En conclusion : revenir à des rivières sauvages ou équiper des ouvrages pour la transition, il faut choisir
- le potentiel hydro-électrique français en métropole n'est nullement épuisé, on peut ajouter une à trois dizaines de TWh de production d'électricité bas-carbone (équivalent de une à quatre tranches nucléaires), sans compter les hydrauliennes fluviales et systèmes marémoteurs,
- les revendications de retour à la nature sauvage et l'organisation d'une opposition aux barrages sont à l'origine du gel du potentiel hydro-électrique dans les années 1990, avec l'appui de la corporation des pêcheurs de salmonidés engagée de la longue date sur le sujet,
- l'évolution du droit de l'environnement depuis 30 ans s'est inspirée de notions diverses et peu réfléchies dans leur globalité, tantôt une écologie de conservation et restauration qui vise la préservation de la nature sauvage ou le retour à une nature sauvage, tantôt une écologie de gestion raisonnée qui vise à baisser des impacts, en particulier les impacts carbone ces 10 dernières années (ce schéma est classique des questions écologiques, voir l'opposition déjà structurée depuis longtemps aux Etats-Unis, voir les débats sur la nouvelle conservation de la biodiversité),
- nous arrivons à un point de contradiction de ces écologies, car toutes les énergies renouvelables (pas que l'hydraulique) sont fondées sur l'exploitation de sources naturelles et sur l'occupation de l'espace, de même au demeurant que l'idéal de relocalisation des activités économiques (ce qui implique aussi de reprendre sur le territoire national des extractions et transformations qui avaient été délocalisées).
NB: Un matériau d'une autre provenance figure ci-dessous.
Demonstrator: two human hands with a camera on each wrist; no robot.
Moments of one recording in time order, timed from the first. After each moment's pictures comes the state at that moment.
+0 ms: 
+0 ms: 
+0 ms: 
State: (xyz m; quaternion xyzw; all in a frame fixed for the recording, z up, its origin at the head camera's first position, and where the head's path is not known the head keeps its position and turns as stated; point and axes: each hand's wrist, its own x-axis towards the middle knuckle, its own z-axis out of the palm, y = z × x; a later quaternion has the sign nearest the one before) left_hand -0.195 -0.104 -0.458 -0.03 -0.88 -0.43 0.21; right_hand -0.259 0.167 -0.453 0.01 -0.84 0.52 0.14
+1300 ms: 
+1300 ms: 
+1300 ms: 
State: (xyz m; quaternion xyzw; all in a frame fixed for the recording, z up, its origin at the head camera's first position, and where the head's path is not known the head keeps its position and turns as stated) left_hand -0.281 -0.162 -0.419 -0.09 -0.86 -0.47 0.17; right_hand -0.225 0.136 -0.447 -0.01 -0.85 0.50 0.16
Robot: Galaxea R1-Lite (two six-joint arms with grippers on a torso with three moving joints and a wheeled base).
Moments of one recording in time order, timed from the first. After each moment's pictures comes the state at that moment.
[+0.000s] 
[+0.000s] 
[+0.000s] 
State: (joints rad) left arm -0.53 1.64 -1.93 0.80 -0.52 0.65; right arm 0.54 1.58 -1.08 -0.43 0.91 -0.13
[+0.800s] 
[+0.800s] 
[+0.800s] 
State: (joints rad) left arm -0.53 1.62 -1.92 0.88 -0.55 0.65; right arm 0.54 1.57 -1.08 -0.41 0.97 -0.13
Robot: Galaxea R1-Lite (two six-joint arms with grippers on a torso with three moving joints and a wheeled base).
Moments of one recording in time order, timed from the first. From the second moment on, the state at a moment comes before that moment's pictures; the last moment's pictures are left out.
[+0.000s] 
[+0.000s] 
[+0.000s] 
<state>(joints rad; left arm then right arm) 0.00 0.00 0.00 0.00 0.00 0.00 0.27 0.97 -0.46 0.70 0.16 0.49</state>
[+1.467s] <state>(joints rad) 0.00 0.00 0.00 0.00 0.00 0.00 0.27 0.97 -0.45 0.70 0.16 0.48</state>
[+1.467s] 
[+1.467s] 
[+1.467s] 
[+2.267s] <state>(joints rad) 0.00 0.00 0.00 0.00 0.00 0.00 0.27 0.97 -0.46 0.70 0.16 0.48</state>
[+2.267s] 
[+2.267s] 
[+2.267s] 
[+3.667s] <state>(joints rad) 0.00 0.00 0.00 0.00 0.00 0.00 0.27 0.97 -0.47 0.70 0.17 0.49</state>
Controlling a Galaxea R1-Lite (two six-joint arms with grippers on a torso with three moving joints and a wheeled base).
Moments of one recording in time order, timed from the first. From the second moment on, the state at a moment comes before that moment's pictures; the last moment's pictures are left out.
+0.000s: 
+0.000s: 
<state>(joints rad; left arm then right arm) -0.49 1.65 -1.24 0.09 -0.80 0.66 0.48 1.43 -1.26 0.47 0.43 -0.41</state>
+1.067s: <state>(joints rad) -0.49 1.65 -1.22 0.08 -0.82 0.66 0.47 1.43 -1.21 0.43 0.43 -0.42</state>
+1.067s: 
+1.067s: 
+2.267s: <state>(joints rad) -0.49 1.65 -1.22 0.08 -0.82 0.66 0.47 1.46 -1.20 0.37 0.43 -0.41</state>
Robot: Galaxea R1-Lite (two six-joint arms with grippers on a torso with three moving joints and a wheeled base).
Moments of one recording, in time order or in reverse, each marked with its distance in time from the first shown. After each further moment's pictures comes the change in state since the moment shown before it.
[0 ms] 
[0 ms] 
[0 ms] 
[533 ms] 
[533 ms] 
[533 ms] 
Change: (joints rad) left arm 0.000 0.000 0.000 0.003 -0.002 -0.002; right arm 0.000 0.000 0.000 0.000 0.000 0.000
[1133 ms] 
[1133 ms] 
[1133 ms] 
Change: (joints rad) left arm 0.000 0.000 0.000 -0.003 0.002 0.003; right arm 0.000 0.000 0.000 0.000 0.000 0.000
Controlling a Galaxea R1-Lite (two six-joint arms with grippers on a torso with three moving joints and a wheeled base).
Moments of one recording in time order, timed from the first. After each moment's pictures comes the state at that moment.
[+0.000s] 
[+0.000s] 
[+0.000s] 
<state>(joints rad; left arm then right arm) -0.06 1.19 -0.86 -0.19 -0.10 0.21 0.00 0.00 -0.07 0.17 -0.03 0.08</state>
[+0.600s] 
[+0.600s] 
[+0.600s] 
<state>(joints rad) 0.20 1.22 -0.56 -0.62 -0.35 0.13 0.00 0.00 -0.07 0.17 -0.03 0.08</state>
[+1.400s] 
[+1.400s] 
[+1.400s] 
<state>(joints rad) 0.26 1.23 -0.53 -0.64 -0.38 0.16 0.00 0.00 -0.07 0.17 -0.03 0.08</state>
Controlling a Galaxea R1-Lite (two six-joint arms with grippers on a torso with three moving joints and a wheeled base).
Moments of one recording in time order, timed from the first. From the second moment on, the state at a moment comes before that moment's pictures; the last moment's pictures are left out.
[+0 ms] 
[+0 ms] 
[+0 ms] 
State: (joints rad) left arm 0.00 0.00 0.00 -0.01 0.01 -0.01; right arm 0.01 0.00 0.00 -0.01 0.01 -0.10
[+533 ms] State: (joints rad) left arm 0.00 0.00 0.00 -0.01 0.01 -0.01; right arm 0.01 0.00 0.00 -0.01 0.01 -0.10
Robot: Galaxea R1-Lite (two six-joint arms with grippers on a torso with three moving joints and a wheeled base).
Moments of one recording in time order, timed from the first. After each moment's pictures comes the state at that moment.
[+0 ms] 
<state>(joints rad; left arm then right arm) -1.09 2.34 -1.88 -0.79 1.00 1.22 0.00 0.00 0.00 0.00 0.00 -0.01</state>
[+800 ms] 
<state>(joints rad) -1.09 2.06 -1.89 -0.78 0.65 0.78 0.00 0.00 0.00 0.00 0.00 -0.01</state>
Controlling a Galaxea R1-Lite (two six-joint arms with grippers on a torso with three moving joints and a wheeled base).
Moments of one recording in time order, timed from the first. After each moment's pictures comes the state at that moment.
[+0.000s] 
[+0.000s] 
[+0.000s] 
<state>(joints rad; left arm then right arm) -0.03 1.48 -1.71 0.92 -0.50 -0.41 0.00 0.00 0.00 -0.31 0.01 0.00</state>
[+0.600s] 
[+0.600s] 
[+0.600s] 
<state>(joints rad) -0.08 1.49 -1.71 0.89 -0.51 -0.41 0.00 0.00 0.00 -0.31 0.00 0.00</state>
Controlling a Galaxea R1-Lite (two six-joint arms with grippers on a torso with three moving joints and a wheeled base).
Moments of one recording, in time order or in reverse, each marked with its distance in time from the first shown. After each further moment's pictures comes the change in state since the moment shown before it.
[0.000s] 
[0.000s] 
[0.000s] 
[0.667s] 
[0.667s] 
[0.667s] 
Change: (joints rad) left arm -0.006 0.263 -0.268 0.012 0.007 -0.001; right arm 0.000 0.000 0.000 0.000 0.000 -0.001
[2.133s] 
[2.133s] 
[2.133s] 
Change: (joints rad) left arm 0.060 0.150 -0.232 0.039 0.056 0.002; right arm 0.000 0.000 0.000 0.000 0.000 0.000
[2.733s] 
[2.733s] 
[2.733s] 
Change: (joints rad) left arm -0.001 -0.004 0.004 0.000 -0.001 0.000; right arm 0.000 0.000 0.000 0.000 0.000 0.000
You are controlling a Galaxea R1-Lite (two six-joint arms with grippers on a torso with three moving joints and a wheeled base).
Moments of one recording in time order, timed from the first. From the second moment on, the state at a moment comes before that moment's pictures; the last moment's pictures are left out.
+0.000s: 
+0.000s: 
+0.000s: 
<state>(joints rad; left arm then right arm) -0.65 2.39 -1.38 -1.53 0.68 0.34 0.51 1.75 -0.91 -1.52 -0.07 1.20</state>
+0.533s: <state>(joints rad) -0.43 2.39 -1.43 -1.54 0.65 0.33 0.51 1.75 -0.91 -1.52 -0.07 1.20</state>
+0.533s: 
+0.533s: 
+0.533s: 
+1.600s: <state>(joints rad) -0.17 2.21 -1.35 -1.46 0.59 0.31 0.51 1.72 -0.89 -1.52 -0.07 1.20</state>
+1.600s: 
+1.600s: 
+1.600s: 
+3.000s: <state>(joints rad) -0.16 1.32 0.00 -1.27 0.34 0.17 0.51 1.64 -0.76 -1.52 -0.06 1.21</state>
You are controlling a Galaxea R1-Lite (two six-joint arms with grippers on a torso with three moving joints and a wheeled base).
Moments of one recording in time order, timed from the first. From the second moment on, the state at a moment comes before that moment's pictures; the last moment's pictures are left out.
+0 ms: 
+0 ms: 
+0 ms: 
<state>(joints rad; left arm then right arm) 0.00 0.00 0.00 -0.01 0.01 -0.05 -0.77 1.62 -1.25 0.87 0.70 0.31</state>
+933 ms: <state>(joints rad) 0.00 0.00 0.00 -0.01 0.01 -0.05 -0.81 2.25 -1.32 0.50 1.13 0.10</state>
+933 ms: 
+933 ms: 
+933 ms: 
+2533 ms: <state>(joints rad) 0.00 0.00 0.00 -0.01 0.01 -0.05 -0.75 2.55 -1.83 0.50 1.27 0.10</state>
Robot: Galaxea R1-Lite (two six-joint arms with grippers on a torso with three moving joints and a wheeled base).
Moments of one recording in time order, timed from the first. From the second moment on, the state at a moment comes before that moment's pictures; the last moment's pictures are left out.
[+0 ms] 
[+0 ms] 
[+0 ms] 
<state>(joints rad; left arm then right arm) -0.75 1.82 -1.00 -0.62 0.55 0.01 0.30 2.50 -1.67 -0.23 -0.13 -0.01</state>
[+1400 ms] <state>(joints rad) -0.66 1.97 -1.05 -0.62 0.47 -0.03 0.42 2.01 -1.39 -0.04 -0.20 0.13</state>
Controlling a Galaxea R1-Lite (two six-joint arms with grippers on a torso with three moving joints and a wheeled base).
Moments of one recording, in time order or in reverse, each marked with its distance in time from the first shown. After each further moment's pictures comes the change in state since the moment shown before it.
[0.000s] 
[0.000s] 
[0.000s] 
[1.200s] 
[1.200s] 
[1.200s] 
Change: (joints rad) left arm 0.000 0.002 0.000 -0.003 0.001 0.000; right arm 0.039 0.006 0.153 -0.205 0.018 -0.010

Les politiques publiques ne peuvent plus simplement dire qu'elles font de l'écologie, elles doivent préciser de quelle écologie il est question, comment elle se finance et en quoi elle est cohérente (voir par exemple les alarmes de la CRE 2020, faisant suite à d'autres, comme la Cour des comptes 2013),
- concernant le climat et l'énergie, 70% de l'énergie finale consommée en France est d'origine fossile, le bilan carbone des Français dépasse les 11 tonnes d'émission CO2 par habitat quand on inclut les importations. Ces chiffres sont censés être réduits à zéro en 30 ans seulement, une génération. Cela demande une action massive, systématique, année après année. A-t-on les moyens de tenir les engagements climatiques sans assurer l'expansion de toutes les ressources renouvelables, incluant les quelques dizaines de TWh que peut apporter l'énergie hydraulique? Plus encore, face à l'ampleur des investissements d'urgence, a-t-on les moyens et l'intérêt de détruire les ouvrages hydrauliques du pays, politique dont le bilan carbone et hydrique comme les effets sur l'adaptation locale au changement climatique n'ont jamais été mesurés sérieusement? Poser ces questions, c'est sans doute y répondre.